Shusaku Endo nacque in Giappone nel 1923 e si convertì al cattolicesimo in giovanissima età, per assecondare il volere materno. Fu quindi sempre uno “straniero della religione”, appartenente a un credo poco praticato nel proprio paese e difficilmente compatibile con il sentire spirituale nipponico. Con queste poche righe biografiche non è certo mia intenzione dare informazioni esaustive sull’autore, ma semplicemente indicare a chi non lo conoscesse l’elemento a mio avviso imprescindibile per accostarvisi.
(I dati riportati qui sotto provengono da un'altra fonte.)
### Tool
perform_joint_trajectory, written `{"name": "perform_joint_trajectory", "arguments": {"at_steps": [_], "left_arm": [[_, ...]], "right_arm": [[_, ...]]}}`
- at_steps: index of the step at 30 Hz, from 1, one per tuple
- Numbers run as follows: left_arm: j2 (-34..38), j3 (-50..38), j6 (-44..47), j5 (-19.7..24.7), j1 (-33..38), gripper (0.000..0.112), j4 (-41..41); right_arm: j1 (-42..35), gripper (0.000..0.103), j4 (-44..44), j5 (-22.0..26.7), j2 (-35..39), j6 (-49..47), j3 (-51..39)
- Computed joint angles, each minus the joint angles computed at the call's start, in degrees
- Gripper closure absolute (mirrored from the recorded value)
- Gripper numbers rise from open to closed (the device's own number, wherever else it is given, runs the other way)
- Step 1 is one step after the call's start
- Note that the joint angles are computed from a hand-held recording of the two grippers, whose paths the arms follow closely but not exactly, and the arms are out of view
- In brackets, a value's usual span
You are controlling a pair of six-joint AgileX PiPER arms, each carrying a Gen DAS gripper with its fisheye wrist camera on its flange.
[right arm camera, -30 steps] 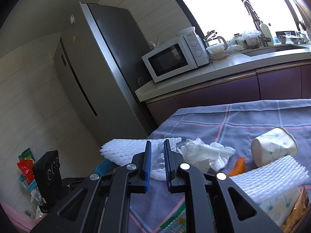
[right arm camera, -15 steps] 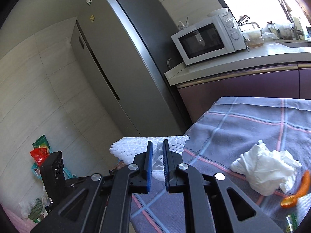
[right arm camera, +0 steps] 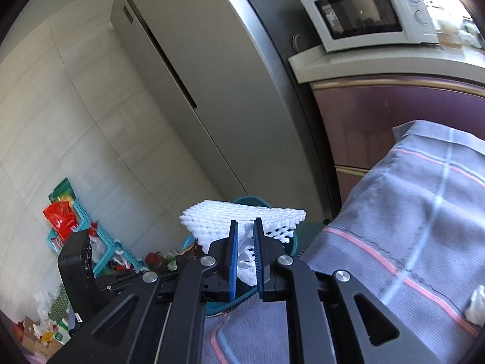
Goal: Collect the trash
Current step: 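Carry the wrapper and foam net to the teal bin and release both, then grasp the clear green-printed plastic bag with the left gripper while the right gripper grasps tissue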
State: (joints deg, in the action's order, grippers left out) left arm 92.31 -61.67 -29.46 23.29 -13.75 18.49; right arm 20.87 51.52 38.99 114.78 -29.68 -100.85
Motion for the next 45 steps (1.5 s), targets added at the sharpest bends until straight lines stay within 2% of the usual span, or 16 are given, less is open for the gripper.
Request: {"name": "perform_joint_trajectory", "arguments": {"at_steps": [6, 11, 12, 14, 16, 18, 20, 21, 28, 29, 34, 35, 37, 42, 45], "left_arm": [[6.77, -4.98, 3.11, 1.96, 3.21, 0.099, -4.1], [10.24, -7.97, 4.46, 2.44, 4.84, 0.098, -7.25], [10.75, -8.54, 5.11, 2.54, 5.27, 0.095, -8.18], [11.01, -8.54, 5.04, 2.43, 5.8, 0.092, -8.79], [10.7, -7.72, 4.48, 1.8, 6.07, 0.089, -8.33], [9.94, -6.87, 1.59, 1.5, 5.63, 0.086, -5.8], [6.83, -3.43, -5.04, 0.58, 3.42, 0.084, -0.5], [6.16, -3.14, -6.15, 0.2, 3.06, 0.082, 0.51], [-0.63, -0.47, -9.26, -4.05, -2.05, 0.065, 4.72], [-1.05, -0.8, -8.59, -4.51, -3.25, 0.063, 4.22], [-0.93, -3.53, 1.15, -6.93, -9.69, 0.055, -3.76], [-0.67, -4.15, 3.86, -7.11, -11.0, 0.055, -6.4], [1.09, -6.6, 14.5, -7.22, -13.23, 0.055, -16.62], [6.12, -12.96, 31.34, -5.04, -19.77, 0.053, -32.85], [9.02, -16.49, 38.36, -2.72, -23.35, 0.051, -40.11]], "right_arm": [[3.93, 0.094, -15.41, 8.18, 11.01, 15.5, -18.69], [5.98, 0.092, -22.31, 18.15, 20.43, 23.29, -34.97], [6.19, 0.091, -23.35, 20.82, 22.83, 24.67, -39.34], [6.73, 0.085, -24.58, 23.06, 24.66, 25.94, -42.65], [6.58, 0.083, -24.23, 23.2, 25.16, 25.4, -43.21], [6.16, 0.081, -22.5, 19.94, 21.77, 23.11, -36.59], [5.18, 0.08, -19.67, 16.55, 17.86, 20.02, -29.02], [4.72, 0.075, -18.31, 15.32, 16.71, 18.72, -26.62], [0.2, 0.064, -5.39, 2.91, -1.42, 1.67, 3.01], [-0.59, 0.06, -3.87, 1.64, -3.97, -0.5, 6.52], [-6.61, 0.053, 2.67, -2.8, -17.44, -9.4, 22.77], [-8.13, 0.053, 3.69, -3.57, -20.09, -10.67, 25.7], [-11.44, 0.052, 4.69, -3.62, -24.45, -12.21, 29.94], [-21.56, 0.049, 6.29, -3.26, -36.01, -15.3, 40.61], [-28.68, 0.048, 6.11, -2.26, -41.26, -15.96, 44.75]]}}
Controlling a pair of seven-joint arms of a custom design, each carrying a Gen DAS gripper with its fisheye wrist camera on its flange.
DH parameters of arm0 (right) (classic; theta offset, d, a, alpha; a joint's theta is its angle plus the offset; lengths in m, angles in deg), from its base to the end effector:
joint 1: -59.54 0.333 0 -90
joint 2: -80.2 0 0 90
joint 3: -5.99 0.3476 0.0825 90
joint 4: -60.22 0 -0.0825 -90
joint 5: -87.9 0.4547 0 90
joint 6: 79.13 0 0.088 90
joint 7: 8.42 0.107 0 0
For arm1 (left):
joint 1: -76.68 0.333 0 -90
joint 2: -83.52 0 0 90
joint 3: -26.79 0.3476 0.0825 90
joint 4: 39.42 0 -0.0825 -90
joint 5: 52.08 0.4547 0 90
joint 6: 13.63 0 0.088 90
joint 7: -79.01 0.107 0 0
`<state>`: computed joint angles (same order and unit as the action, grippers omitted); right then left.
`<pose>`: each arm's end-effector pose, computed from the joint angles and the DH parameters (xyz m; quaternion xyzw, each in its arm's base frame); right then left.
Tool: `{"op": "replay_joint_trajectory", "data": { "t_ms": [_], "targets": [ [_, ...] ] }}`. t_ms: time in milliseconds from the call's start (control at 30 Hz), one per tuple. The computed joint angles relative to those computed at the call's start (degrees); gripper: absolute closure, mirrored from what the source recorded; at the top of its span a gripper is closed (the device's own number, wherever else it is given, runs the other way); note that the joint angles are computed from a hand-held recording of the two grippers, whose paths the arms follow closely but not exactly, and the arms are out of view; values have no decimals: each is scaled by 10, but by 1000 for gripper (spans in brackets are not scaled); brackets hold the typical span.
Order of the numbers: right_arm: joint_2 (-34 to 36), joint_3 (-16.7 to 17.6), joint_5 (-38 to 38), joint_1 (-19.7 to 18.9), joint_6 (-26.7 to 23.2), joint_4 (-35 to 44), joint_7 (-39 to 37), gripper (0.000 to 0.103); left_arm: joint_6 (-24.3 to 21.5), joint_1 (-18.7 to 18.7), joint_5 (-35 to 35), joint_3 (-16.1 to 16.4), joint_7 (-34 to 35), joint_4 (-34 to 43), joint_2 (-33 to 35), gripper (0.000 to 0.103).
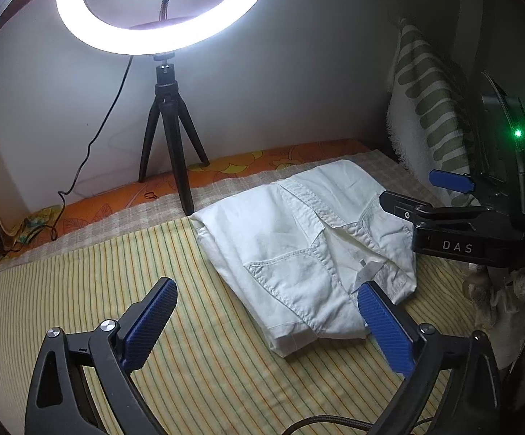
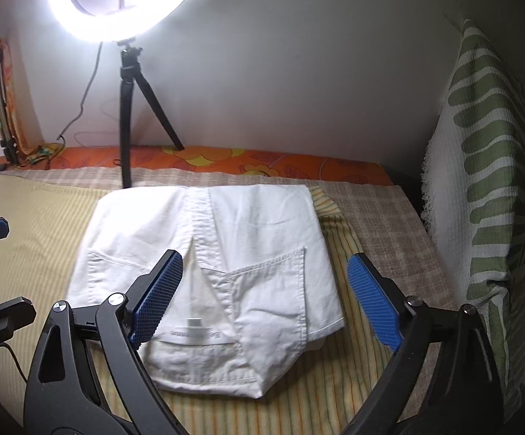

Per provare a capirlo, lasciandosi permeare dai dubbi così umani di un uomo che ha sempre vissuto in modo problematico la propria religiosità e facendosi infine accarezzare dal gesto misericordioso di un ritrovato Dio d’amore.

“Nel mondo della fede c'erano i forti e i deboli: i forti venivano coronati di gloria, mentre i deboli dovevano portare il loro fardello per tutta la vita.”

Nei tre racconti raccolti in questo libro troviamo uomini vulnerabili e confusi, ben consci della propria fragile volontà e della propria carente integrità. Alzano gli occhi al modello di martiri e santi, percependo invece nella propria anima il tormento del dubbio, dell’insicurezza, della sciatteria delle proprie azioni e dei propri inganni. Una sofferenza bollente e schiumosa come l’acqua delle sorgenti solforose del monte Unzen nel secondo racconto, quell’acqua ove si compì il martirio dei cristiani nel Giappone del 1600. Eppure, quegli uomini così tormentati sono anche in grado di cogliere segni in grado di riconciliarli con la propria debolezza. Lo sguardo di un merlo indiano in cui percepire tutta la compassione di un Dio che accoglie e perdona. La fotografia del frate polacco Massimiliano Kolbe, a riportare alla memoria un ricordo che sa di tenerezza.

Cristallina e pulita la scrittura, oltre che di facile lettura per la brevità dei racconti. Profondo e denso il contenuto, una prospettiva diversa e dal retrogusto autobiografico sulla religiosità e la ricerca spirituale. Il mio incontro con questo scrittore è avvenuto in modo del tutto fortuito, ma sono contenta di averlo incontrato.